L’ammirazione si è tradotta in fatti con la vittoria della rivoluzione nel ’79. Come scrivono Alexandre Del Valle e Emmanuel Razavi nel loro libro Le Projet che illustra le strategie di infiltrazione dei Fratelli musulmani in Francia e nel resto del mondo, «la teoria di Qutb della “sovranità assoluta di Dio” (Hakimiyya) ha influenzato non solo la Confraternita fino ai nostri giorni, ma anche l’ideologia dell’ayatollah Khomeini. (…) I Fratelli musulmani hanno anche ispirato il Consiglio dei Guardiani, che ricalca lo schema organizzativo dei Fratelli egiziani. D’altra parte nella sua costituzione Khomeini istituì, come preconizzava al-Banna, un sistema politico che si appoggia su milizie paramilitari come i Guardiani della Rivoluzione».

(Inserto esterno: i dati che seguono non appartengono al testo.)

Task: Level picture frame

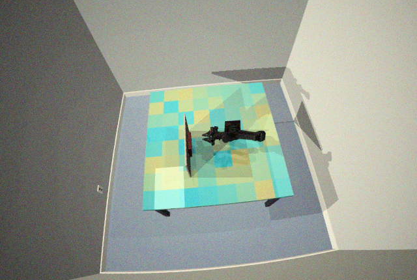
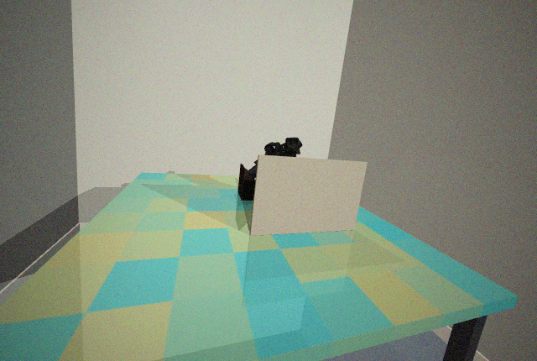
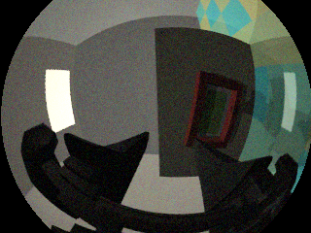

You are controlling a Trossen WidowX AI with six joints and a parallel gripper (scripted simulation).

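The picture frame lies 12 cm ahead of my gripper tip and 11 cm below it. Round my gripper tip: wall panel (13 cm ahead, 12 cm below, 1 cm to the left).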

La massima prossimità fra Fratelli musulmani e Iran si è realizzata nella breve stagione della presidenza di Mohamed Morsi, che due mesi dopo essere stato eletto presidente dell’Egitto si recò in visita ufficiale a Tehran, mettendo fine a 33 anni di gelo diplomatico fra i due paesi. Alla fine del 2012 Qassem Soleimani visitò Il Cairo dove incontrò dirigenti dell’entourage di Morsi, mentre a Beirut il nuovo ambasciatore egiziano annunciava che sarebbero cambiati i rapporti fra il suo governo e il partito-milizia sciita Hezbollah, strettamente legato all’Iran. Il colpo di Stato militare del luglio 2013 che depose Morsi mise fine al paziente lavoro di tessitura di Soleimani, che lavorava a un’intesa iraniano-egiziana in funzione anti-israeliana.